**INSTRUCTIONS FOR THE TASK**
Copy verbatim the block of lines in the entries below whose first line contains "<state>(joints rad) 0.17" and whose last line contains "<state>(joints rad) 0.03". Leave out all other lines.

** Opening TASK INPUTS block **

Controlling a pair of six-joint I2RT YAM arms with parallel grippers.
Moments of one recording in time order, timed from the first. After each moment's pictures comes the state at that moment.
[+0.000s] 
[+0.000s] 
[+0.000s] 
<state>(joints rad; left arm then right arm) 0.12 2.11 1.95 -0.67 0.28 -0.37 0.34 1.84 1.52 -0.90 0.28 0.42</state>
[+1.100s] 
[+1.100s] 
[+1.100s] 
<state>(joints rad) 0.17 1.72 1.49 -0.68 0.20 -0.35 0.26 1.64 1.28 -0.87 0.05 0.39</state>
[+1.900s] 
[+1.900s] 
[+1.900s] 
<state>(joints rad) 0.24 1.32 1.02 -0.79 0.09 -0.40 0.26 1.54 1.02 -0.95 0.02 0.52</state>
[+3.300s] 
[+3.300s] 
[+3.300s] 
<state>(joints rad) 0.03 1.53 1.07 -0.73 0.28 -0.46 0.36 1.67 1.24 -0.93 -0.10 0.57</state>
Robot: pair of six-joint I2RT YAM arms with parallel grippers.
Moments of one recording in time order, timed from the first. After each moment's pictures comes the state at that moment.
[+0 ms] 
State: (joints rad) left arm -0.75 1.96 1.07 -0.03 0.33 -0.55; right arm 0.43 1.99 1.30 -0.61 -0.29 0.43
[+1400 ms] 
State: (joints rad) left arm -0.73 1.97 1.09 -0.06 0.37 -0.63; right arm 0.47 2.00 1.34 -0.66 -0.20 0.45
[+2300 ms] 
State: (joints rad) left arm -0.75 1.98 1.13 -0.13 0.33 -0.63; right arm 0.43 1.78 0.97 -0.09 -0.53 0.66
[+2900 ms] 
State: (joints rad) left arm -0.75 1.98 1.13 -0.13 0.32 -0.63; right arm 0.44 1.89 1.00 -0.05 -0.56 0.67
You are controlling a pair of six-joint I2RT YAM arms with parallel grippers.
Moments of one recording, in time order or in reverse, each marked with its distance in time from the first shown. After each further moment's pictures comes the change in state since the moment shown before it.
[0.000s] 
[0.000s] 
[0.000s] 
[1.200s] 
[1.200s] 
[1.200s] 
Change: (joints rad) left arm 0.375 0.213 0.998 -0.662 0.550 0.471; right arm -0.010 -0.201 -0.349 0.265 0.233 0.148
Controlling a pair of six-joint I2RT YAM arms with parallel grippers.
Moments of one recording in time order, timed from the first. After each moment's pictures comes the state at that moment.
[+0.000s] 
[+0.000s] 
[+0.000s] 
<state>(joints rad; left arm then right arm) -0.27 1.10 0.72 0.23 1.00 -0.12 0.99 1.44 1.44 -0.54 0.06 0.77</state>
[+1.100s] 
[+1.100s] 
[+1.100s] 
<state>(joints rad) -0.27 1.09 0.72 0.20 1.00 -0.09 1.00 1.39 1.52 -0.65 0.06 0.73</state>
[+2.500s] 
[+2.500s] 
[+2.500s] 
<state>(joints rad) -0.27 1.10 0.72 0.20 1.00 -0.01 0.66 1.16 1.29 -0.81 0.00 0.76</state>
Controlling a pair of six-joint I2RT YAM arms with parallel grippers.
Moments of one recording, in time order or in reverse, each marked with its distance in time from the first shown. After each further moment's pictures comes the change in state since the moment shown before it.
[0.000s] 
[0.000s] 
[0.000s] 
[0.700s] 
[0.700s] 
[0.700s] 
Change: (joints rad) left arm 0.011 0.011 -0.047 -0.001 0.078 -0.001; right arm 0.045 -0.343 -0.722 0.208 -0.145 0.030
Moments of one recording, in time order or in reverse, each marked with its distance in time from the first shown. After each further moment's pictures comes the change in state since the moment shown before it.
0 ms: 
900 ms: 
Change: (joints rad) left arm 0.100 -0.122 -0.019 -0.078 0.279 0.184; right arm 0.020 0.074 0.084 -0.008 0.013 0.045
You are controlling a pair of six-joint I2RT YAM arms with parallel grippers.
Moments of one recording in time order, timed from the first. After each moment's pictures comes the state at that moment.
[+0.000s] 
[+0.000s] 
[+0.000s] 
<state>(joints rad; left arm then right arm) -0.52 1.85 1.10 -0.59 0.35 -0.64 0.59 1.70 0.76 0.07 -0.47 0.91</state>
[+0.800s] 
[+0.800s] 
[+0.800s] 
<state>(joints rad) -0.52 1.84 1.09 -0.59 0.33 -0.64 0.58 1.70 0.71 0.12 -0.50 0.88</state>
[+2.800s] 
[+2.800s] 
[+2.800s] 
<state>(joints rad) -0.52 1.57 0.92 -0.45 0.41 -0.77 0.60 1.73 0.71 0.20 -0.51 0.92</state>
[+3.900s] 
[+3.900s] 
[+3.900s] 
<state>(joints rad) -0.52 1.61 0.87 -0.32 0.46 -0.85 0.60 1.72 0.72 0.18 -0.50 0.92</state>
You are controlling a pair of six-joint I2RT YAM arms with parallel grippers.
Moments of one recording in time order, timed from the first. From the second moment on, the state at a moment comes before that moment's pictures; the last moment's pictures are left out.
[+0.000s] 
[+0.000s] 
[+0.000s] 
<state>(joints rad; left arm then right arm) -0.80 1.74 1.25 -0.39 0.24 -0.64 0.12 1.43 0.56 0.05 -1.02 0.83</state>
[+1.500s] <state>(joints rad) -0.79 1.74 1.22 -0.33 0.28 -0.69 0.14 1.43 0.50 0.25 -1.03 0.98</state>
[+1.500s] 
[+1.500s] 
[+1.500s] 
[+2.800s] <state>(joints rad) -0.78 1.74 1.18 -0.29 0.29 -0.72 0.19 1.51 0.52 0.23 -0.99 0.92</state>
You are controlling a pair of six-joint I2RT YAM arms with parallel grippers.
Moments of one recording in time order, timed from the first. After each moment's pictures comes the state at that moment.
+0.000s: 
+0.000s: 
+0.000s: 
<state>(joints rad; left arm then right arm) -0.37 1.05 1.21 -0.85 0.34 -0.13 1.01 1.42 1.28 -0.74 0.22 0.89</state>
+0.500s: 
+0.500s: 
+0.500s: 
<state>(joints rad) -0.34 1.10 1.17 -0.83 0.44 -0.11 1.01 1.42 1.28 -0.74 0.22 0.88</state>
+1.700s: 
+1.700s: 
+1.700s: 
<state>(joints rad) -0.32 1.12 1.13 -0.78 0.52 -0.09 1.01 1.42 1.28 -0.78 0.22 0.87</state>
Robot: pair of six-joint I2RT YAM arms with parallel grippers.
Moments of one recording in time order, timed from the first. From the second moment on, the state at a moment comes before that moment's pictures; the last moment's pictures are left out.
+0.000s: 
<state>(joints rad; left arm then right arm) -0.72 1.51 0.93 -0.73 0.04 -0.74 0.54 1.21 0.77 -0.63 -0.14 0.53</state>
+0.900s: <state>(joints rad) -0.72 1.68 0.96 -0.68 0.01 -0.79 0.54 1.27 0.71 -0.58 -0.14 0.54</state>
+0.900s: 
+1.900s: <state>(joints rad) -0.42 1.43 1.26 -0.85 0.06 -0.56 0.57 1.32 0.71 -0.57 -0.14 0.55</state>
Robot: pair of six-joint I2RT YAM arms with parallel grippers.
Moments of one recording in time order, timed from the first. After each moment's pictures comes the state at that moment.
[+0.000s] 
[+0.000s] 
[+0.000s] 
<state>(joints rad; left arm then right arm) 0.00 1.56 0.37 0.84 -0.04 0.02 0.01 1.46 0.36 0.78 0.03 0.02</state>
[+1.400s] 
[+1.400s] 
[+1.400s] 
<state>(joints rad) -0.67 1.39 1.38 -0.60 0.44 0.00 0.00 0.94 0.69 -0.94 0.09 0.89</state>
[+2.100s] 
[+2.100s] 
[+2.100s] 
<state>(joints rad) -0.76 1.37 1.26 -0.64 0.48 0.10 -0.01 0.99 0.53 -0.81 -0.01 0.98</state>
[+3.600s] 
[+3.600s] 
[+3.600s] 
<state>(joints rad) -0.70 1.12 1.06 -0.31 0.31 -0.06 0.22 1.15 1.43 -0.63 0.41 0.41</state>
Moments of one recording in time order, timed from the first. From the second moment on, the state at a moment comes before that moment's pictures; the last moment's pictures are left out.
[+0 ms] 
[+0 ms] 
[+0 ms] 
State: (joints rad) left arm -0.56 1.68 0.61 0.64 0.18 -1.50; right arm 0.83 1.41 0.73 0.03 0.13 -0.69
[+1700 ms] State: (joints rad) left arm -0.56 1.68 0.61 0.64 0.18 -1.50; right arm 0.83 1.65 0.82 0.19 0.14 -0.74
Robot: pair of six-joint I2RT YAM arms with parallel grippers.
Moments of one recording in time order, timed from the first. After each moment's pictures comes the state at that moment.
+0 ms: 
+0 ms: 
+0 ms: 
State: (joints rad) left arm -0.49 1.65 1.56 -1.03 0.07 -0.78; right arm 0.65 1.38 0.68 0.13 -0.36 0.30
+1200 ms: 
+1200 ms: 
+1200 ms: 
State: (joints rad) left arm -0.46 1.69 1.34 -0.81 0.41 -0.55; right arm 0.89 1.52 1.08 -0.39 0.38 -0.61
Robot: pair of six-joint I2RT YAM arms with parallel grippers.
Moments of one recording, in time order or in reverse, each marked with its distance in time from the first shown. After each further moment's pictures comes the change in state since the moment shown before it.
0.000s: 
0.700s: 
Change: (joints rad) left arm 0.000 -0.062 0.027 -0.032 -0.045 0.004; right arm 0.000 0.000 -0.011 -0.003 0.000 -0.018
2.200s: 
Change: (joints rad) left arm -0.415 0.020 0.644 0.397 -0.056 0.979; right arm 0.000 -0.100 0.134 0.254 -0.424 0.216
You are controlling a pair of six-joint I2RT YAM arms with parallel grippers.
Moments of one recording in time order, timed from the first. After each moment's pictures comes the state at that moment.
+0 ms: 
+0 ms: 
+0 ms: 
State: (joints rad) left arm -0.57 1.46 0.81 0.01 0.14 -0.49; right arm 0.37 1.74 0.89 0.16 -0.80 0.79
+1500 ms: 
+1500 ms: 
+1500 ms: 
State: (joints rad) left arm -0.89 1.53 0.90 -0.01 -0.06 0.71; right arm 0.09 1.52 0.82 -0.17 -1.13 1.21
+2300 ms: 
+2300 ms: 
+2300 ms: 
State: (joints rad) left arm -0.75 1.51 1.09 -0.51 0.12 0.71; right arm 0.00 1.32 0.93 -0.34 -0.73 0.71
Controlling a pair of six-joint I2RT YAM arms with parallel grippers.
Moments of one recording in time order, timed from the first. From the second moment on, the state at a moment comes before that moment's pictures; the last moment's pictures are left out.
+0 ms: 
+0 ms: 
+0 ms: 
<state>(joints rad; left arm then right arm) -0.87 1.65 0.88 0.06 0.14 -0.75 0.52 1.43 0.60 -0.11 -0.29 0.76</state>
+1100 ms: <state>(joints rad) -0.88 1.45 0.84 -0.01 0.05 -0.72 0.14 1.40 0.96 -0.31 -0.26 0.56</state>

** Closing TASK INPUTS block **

**EXERCISE RESPONSE**
<state>(joints rad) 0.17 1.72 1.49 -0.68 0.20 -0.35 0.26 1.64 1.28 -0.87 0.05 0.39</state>
[+1.900s] 
[+1.900s] 
[+1.900s] 
<state>(joints rad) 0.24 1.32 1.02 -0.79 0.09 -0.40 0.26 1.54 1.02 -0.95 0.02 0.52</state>
[+3.300s] 
[+3.300s] 
[+3.300s] 
<state>(joints rad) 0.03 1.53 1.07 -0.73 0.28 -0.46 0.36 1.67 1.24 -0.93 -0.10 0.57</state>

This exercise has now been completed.